American Totalisator
- Founder: Harry L. Straus
- Headquarters: Hunt Valley, Maryland
- Owner: The Stronach Group
- Website: amtote.com

= American Totalisator =

Sports betting equipment company

The American Totalisator Company, now known as AmTote International and commonly referred to as AmTote, specializes in totalisator equipment used to manage and control parimutuel betting at horse racing, greyhound racing, and jai-alai facilities.

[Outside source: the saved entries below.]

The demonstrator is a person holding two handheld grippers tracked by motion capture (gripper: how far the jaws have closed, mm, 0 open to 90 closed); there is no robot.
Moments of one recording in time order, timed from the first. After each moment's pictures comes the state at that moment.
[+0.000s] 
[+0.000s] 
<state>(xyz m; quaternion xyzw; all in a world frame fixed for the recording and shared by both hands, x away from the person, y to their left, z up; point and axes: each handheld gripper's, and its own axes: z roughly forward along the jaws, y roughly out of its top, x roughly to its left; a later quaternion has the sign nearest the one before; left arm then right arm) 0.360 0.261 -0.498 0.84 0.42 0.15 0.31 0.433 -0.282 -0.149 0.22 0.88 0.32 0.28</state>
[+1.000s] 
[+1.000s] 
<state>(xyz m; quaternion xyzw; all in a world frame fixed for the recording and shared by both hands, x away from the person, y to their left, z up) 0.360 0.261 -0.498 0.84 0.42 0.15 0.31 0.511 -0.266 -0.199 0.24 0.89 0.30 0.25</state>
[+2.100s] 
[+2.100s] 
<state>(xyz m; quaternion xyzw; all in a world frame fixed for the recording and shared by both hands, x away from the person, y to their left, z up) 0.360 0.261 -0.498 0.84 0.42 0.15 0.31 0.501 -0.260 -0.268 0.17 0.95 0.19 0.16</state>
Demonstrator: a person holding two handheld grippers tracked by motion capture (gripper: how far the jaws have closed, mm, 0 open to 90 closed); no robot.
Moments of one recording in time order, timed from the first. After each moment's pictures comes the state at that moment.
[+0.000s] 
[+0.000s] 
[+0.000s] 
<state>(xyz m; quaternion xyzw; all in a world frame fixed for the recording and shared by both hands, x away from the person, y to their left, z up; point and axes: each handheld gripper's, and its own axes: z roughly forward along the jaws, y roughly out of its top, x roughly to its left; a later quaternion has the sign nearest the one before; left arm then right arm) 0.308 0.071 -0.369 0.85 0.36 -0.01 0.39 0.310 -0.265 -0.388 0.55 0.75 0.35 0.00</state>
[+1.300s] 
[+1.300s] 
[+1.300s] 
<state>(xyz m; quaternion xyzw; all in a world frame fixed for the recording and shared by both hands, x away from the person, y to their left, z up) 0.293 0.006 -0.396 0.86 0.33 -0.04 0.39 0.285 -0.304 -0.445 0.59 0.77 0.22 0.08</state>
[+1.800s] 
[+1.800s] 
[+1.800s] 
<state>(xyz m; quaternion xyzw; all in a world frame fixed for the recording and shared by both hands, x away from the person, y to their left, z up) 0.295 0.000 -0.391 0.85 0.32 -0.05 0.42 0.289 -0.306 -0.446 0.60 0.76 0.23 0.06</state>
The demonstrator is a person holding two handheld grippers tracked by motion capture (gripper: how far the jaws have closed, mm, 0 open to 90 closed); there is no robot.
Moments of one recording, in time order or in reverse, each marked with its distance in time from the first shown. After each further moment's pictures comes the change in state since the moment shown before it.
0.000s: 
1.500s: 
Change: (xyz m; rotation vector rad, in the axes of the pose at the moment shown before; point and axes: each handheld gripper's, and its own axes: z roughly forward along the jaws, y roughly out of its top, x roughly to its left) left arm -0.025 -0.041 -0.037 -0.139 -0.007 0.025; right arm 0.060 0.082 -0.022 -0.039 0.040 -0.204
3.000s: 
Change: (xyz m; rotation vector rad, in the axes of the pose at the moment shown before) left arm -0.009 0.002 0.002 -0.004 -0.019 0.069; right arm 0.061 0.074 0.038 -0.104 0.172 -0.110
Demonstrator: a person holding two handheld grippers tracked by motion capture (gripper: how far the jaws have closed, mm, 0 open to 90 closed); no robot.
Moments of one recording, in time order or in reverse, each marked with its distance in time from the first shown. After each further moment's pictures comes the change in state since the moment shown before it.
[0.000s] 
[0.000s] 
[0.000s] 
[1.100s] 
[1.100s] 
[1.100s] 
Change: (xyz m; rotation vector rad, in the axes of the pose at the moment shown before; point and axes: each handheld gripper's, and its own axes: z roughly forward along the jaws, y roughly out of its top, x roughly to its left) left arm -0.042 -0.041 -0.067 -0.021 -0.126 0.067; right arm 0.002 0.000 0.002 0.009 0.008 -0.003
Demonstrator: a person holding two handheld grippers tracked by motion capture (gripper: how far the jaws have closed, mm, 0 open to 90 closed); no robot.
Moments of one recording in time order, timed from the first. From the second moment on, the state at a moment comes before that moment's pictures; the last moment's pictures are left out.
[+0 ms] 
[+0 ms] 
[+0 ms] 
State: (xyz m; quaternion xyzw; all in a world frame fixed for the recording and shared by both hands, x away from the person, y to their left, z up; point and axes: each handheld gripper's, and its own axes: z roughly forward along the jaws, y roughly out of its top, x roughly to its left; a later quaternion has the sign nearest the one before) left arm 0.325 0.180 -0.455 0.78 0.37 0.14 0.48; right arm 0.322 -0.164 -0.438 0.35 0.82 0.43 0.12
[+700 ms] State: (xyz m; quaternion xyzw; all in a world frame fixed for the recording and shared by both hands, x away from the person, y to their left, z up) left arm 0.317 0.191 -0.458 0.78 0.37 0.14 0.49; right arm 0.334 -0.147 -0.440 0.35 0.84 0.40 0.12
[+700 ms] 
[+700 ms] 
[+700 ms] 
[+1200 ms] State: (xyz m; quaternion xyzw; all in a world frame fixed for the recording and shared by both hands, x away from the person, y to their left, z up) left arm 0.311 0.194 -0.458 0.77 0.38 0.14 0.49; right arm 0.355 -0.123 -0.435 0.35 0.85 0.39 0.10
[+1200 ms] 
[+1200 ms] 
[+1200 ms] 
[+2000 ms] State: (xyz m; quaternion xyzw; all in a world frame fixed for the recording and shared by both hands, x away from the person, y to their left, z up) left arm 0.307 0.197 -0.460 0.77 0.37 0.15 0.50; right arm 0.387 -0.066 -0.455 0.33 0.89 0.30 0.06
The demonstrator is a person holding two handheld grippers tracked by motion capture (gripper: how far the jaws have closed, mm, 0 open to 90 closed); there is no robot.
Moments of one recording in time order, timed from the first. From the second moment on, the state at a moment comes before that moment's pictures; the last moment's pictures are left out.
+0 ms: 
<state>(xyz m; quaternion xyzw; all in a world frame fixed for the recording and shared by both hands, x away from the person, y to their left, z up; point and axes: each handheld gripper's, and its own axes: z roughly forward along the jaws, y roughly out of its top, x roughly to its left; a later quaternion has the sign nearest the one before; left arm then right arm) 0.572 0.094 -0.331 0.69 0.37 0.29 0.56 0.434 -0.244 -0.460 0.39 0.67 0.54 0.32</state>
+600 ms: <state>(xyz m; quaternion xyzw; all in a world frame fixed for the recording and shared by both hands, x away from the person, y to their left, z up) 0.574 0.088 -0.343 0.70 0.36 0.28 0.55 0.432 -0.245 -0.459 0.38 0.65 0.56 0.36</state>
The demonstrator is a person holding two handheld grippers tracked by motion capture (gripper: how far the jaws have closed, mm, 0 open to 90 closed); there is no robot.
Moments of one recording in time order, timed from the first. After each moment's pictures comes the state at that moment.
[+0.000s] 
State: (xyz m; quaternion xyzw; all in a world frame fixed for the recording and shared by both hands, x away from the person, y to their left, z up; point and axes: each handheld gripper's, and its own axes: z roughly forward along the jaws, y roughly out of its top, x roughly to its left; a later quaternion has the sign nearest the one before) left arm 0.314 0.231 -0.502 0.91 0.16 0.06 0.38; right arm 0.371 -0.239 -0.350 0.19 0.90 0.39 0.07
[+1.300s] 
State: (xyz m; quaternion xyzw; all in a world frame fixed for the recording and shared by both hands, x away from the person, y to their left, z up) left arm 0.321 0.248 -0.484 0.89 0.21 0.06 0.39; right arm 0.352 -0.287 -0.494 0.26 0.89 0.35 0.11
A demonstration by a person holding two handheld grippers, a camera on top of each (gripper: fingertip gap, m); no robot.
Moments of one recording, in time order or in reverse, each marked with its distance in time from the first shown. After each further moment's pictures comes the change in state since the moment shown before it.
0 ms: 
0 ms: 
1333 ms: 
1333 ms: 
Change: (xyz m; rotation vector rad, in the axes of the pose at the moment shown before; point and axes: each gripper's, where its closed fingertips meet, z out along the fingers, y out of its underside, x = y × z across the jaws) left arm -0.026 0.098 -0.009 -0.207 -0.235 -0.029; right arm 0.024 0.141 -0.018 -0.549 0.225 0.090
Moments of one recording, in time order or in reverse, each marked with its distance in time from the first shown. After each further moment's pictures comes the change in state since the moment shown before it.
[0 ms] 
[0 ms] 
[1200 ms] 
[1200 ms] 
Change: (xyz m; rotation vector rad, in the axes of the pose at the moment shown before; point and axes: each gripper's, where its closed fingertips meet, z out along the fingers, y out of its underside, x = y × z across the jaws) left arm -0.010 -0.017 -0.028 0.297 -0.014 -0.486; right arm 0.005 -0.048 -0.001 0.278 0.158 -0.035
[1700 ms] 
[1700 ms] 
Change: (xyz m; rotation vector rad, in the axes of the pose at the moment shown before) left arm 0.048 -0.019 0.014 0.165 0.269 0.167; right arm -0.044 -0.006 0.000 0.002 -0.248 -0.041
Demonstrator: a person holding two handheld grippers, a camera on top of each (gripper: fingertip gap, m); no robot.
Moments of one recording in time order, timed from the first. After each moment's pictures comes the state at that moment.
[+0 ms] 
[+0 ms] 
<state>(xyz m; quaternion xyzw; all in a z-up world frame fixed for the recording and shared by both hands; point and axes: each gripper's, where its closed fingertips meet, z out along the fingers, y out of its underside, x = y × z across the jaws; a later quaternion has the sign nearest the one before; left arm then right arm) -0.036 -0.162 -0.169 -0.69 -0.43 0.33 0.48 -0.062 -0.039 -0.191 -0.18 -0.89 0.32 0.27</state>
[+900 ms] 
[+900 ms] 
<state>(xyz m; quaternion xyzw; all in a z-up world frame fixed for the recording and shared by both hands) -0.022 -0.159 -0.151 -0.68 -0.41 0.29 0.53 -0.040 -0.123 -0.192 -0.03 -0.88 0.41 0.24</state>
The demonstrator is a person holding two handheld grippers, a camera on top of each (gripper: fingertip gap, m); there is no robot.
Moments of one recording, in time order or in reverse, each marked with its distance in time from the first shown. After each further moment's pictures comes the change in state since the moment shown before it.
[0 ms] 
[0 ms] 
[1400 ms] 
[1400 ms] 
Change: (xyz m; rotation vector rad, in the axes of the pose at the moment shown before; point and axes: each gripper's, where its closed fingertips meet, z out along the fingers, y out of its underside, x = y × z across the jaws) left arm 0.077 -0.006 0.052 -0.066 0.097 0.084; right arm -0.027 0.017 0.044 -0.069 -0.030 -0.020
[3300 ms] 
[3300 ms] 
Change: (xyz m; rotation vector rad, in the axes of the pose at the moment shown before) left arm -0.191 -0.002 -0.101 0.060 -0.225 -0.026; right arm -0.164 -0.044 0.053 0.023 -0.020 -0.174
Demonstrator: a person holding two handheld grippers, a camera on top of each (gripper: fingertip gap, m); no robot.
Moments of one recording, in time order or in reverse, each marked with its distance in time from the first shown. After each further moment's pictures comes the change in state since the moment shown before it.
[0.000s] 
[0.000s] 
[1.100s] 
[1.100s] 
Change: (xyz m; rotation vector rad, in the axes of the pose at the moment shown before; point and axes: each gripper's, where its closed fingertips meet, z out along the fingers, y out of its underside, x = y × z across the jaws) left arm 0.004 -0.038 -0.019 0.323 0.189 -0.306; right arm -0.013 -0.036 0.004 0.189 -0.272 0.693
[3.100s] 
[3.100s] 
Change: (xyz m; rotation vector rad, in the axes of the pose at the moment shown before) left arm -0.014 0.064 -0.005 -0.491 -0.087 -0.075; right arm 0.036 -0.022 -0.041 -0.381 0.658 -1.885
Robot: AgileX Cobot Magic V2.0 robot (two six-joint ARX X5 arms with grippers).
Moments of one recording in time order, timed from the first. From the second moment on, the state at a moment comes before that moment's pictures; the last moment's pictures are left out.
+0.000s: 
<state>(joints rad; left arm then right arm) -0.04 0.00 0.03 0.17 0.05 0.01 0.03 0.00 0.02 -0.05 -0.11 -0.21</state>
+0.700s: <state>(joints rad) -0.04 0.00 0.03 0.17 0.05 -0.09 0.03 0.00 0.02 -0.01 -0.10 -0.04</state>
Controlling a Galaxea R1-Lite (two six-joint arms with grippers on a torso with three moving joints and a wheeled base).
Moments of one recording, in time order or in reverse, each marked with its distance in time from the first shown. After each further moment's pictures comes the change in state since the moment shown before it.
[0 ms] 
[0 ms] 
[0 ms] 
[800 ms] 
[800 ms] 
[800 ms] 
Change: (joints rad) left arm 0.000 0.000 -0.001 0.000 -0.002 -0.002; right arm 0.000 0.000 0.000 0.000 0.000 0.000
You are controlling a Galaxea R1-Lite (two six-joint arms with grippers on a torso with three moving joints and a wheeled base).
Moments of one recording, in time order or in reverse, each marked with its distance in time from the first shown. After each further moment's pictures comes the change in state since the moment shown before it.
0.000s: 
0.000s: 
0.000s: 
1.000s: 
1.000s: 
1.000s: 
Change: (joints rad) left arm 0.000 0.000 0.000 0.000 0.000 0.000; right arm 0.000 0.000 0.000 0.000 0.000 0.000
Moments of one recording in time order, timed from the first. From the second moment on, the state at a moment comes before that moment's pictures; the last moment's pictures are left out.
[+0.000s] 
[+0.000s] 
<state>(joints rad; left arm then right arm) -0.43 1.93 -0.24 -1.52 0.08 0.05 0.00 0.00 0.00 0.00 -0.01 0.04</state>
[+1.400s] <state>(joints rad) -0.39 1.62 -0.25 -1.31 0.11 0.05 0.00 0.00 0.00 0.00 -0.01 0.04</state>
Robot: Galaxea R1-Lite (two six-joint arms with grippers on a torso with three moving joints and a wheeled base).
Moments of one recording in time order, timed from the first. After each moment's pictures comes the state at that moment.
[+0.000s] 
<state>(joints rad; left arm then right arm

The company was founded by Harry L. Straus, an electrical engineer from Baltimore, who became interested in developing a fairer system of calculating and displaying odds and payouts on parimutuel betting after an incident at a Maryland racetrack in 1927. When a horse listed at 12:1 odds won, but paid off at 4:1, Straus recognized the need for a more accurate and transparent system. He began developing his innovative machine, the totalisator, also known as the "tote board" using telephone relays in 1928.

Straus' new company installed its first equipment at Pimlico Race Course in Baltimore, Maryland, which displayed odds and payouts on illuminated boards, now commonly known as "tote boards". In 1933, American Totalisator installed its first complete electro-mechanical tote system at Arlington Park in Arlington Heights, Illinois. The Straus patents, 2,179,698 (issued November 14, 1939) and 2,182,875 (issued December 12, 1939), provided a platform for AmTote's growth as the once dominant provider of totalizator solutions in North America.

AmTote has installed more than 800 tote systems throughout the world. The original electro-mechanical devices have given way to fully computerized systems where bettors place and collect wagers at the same window, self-service betting terminals, Internet- and telephone-based wagering, and "hub" systems to facilitate simulcast wagering.

The "classic style" AmTote display consists of 24 bulbs, 6 high by 4 wide.

AmTote's numeric displays were often seen on television game shows in the 1950s and 1960s, most notably the original version of The Price is Right. The company was also an investor in the manufacturer of the original UNIVAC computer system.

The company is based in Hunt Valley, Maryland. It was once owned by General Instrument and later sold to a division of Motorola. Today, AmTote International is a wholly owned subsidiary of The Stronach Group, the corporate parent of several race tracks, including Pimlico.